### [EXERCISE AIM]
In the copy, include no pictures, but reproduce every record exactly.
RECORDS FOR THE EXERCISE: Begin
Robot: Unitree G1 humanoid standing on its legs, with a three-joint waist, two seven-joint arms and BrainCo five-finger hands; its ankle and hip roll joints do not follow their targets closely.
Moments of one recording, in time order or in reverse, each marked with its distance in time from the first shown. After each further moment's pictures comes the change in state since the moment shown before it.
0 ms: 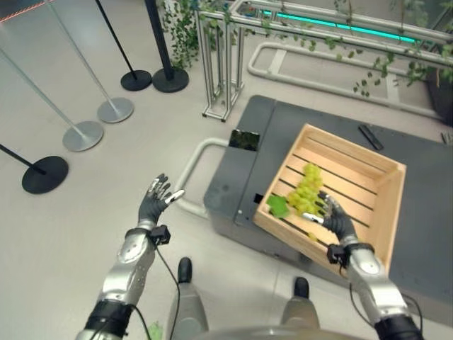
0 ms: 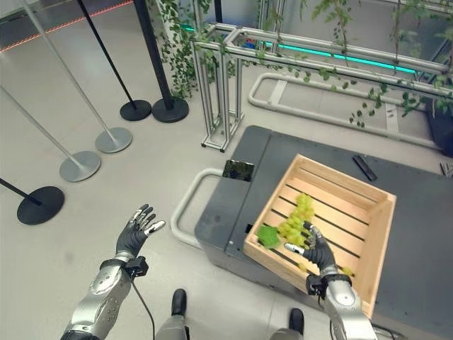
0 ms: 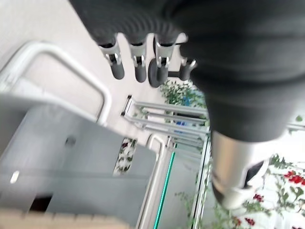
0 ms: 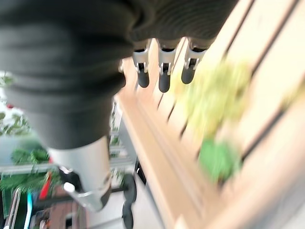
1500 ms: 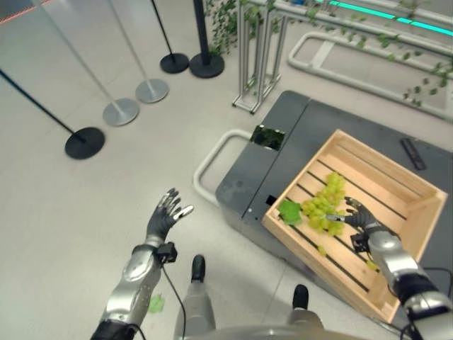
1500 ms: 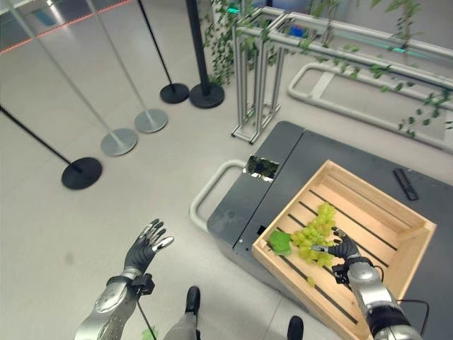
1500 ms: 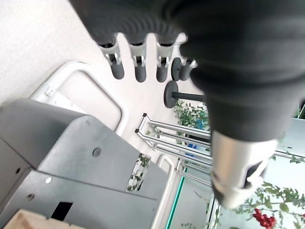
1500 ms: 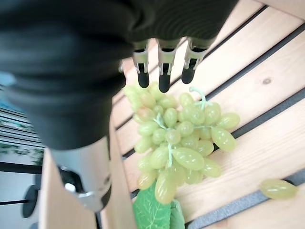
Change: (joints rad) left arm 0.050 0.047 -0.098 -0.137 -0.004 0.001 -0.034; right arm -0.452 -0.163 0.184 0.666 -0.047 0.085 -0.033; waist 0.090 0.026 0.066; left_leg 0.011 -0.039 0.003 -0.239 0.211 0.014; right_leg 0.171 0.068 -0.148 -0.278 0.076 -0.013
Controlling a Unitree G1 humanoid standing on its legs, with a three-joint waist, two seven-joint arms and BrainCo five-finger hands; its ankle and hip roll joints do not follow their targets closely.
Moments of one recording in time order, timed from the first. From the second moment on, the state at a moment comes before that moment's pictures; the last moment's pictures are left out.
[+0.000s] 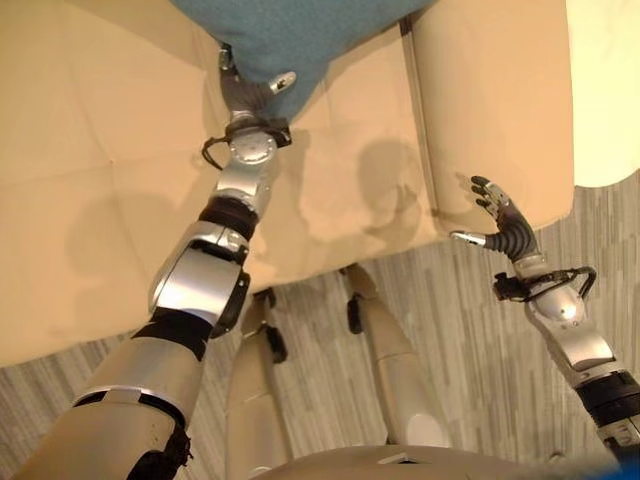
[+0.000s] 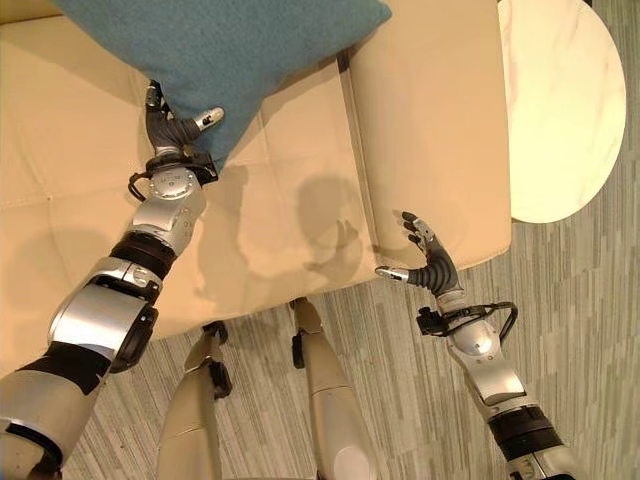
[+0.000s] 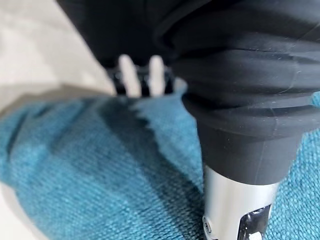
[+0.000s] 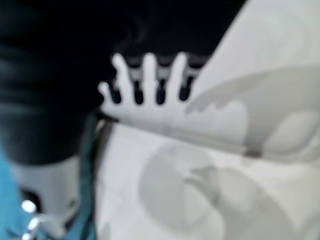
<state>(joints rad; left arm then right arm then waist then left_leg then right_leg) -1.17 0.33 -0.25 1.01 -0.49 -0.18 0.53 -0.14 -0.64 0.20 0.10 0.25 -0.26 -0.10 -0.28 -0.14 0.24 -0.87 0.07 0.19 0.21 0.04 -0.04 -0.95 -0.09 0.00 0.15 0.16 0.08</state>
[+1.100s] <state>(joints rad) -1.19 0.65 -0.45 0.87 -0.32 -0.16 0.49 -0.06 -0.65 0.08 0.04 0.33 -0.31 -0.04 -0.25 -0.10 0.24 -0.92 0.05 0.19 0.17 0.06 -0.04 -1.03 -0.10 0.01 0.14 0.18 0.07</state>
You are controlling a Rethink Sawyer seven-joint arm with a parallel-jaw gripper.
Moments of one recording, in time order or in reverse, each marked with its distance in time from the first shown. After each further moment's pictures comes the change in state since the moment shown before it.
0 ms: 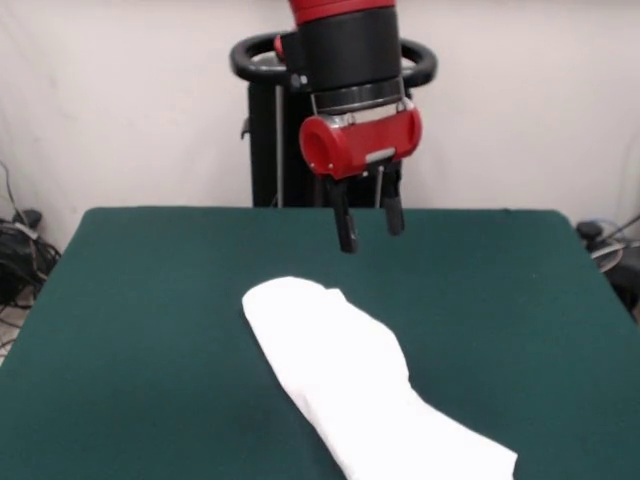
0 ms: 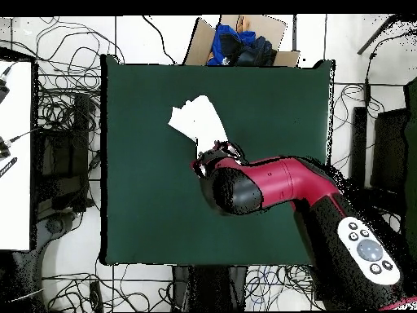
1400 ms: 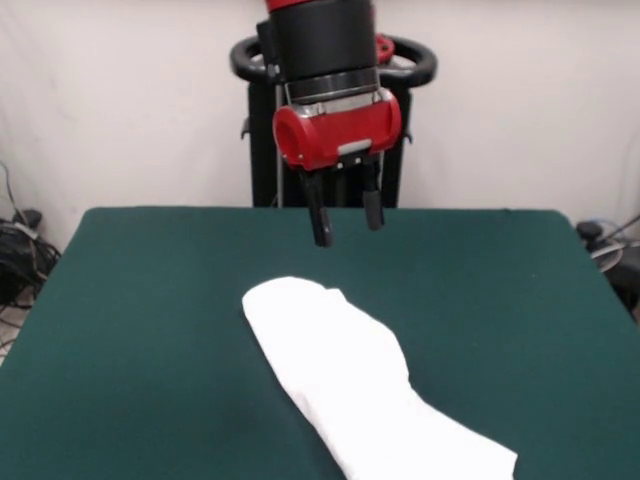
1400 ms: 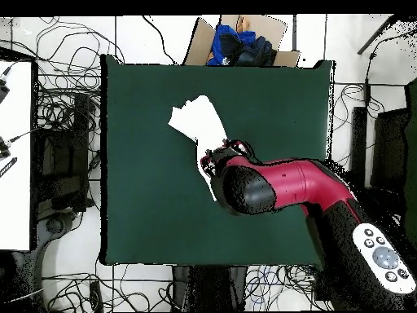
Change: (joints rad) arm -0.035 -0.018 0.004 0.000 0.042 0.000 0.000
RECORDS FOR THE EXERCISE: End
### [ANSWER TO THIS TASK]
Robot: Unitree G1 humanoid standing on its legs, with a three-joint waist, two seven-joint arms and BrainCo five-finger hands; its ankle and hip roll joints do not follow their targets closely.
Moments of one recording, in time order or in reverse, each marked with its distance in time from the first shown. After each further moment's pictures comes the change in state since the moment shown before it.
0 ms: 
0 ms: 
0 ms: 
0 ms: 
1500 ms: 
1500 ms: 
1500 ms: 
1500 ms: 
Change: (joints rad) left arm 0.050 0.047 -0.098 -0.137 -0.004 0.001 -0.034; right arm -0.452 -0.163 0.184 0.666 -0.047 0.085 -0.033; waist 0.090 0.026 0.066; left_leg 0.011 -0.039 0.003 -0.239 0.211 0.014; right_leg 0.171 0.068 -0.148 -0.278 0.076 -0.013
Controlling a Unitree G1 humanoid standing on its legs, with a three-joint waist, two seven-joint arms and BrainCo five-finger hands; its ankle and hip roll joints do not follow their targets closely.
Moments of one recording in time order, timed from the first. From the second moment on, the state at a moment comes before that moment's pictures; the last moment's pictures are left out.
[+0.000s] 
[+0.000s] 
[+0.000s] 
[+0.000s] 
<state>(joints rad; left arm then right arm then waist then left_leg then right_leg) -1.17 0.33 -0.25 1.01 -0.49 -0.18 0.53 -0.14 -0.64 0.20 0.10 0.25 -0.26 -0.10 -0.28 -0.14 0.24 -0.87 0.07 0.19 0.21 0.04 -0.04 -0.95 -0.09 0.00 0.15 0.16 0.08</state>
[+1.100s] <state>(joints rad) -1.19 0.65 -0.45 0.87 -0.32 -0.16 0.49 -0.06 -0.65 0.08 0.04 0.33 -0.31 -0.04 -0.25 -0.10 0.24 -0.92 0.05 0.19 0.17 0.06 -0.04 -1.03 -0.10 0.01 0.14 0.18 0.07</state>
You are controlling a Rethink Sawyer seven-joint arm with a parallel-jaw gripper.
Moments of one recording, in time order or in reverse, each marked with its distance in time from the first shown. After each further moment's pictures comes the change in state since the moment shown before it.
0 ms: 
0 ms: 
1400 ms: 
1400 ms: 
Change: (joints rad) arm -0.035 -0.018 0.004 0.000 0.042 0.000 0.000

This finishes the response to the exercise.